▶ [WHAT IS EXPECTED]:
I need every line that includes the word "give" copied from the material.
* * *
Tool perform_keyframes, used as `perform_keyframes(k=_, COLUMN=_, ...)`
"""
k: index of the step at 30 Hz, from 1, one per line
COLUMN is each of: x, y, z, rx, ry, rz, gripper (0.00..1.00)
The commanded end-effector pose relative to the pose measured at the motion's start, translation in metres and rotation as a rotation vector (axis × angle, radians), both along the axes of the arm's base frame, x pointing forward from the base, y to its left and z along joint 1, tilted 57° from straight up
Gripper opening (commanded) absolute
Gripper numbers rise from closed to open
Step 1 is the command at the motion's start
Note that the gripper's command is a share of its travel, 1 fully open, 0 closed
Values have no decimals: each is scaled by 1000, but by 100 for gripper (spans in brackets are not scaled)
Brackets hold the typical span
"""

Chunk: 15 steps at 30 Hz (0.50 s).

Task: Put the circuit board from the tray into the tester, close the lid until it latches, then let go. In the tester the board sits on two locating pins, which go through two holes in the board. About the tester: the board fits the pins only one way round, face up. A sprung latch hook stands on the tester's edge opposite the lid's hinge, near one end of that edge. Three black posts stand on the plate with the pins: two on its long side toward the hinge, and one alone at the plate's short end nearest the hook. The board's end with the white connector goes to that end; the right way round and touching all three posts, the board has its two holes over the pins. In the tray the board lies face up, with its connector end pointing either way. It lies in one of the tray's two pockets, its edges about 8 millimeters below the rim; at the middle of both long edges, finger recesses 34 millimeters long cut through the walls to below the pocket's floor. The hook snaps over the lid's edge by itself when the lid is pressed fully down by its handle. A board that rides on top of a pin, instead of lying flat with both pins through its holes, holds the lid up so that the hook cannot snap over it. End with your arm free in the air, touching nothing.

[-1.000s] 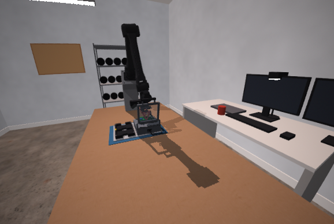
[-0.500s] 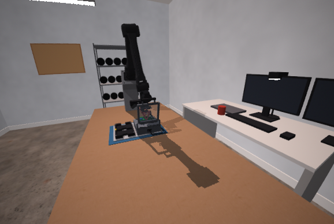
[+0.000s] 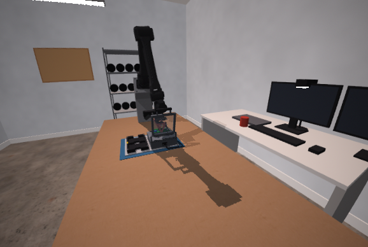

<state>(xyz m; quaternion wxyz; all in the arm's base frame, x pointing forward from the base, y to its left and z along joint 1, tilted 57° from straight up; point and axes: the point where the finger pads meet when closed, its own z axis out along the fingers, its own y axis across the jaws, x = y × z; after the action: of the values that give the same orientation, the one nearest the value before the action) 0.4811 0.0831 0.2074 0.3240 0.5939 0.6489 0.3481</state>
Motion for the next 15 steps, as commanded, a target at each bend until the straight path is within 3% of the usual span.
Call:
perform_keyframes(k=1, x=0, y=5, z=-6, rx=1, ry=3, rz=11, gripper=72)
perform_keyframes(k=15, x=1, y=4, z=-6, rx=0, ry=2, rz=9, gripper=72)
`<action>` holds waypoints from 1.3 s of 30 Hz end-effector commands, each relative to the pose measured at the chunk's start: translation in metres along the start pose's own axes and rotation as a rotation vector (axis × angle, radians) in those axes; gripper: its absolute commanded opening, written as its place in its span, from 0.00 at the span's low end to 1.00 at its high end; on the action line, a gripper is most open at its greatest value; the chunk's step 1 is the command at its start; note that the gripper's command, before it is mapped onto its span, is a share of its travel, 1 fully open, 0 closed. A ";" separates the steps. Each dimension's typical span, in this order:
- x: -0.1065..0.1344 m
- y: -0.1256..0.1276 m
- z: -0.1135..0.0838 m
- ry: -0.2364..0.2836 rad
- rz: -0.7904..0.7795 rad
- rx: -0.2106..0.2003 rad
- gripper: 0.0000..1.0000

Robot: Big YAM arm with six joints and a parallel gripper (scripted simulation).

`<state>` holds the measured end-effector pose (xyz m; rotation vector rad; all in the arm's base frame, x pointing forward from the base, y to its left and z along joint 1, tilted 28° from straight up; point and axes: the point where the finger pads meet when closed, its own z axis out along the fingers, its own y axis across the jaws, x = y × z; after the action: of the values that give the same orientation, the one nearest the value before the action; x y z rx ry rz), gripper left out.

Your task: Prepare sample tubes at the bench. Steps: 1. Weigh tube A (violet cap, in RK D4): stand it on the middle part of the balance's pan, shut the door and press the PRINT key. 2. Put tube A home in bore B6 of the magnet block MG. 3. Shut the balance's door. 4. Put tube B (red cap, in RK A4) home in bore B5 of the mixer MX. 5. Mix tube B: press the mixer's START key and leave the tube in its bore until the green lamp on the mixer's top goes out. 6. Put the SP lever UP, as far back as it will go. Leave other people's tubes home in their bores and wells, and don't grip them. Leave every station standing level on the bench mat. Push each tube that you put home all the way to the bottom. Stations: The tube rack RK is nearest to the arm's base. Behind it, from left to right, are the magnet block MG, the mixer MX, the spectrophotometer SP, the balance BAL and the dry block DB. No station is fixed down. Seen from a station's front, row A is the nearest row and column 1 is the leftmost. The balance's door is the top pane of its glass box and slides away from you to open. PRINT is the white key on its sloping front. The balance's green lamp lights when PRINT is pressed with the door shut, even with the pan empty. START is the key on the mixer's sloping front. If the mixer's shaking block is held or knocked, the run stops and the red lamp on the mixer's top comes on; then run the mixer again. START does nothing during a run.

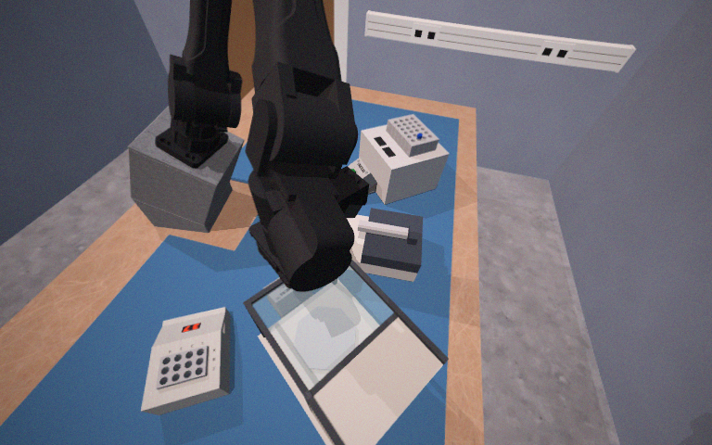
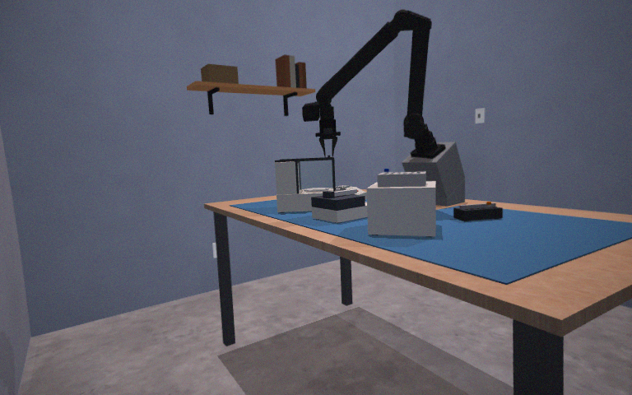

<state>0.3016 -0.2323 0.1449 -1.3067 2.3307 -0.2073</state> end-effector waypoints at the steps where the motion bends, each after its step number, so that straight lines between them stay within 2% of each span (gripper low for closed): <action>1: 0.000 -0.013 -0.007 0.009 -0.002 0.031 0.30; 19: 0.000 -0.013 -0.007 0.009 -0.002 0.031 0.30; 20: 0.000 -0.013 -0.007 0.009 -0.002 0.031 0.06; 39: 0.000 -0.013 -0.007 0.009 -0.002 0.031 0.06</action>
<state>0.3016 -0.2323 0.1448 -1.3067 2.3309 -0.2071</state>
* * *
▶ [REPLY TO THE EXERCISE]:
<state>(xyz m; quaternion wxyz; all in the arm's base frame, x pointing forward from the base, y to its left and z along joint 1, tilted 57° from straight up; point and axes: the point where the finger pads meet when closed, its own z axis out along the fingers, its own y axis across the jaws, x = y × z; after the action: of the values that give the same orientation, the one nearest the value before the action) 0.4811 0.0831 0.2074 0.3240 0.5939 0.6489 0.3481</state>
`<state>` holds the measured end-effector pose (xyz m; rotation vector rad; all in the arm's base frame, x pointing forward from the base, y to its left and z along joint 1, tilted 28° from straight up; point and axes: the point where the finger pads meet when closed, its own z axis out along the fingers, its own y axis across the jaws, x = y × z; after the action: of the values that give the same orientation, the one nearest the value before the action; x y z rx ry rz), gripper left out.

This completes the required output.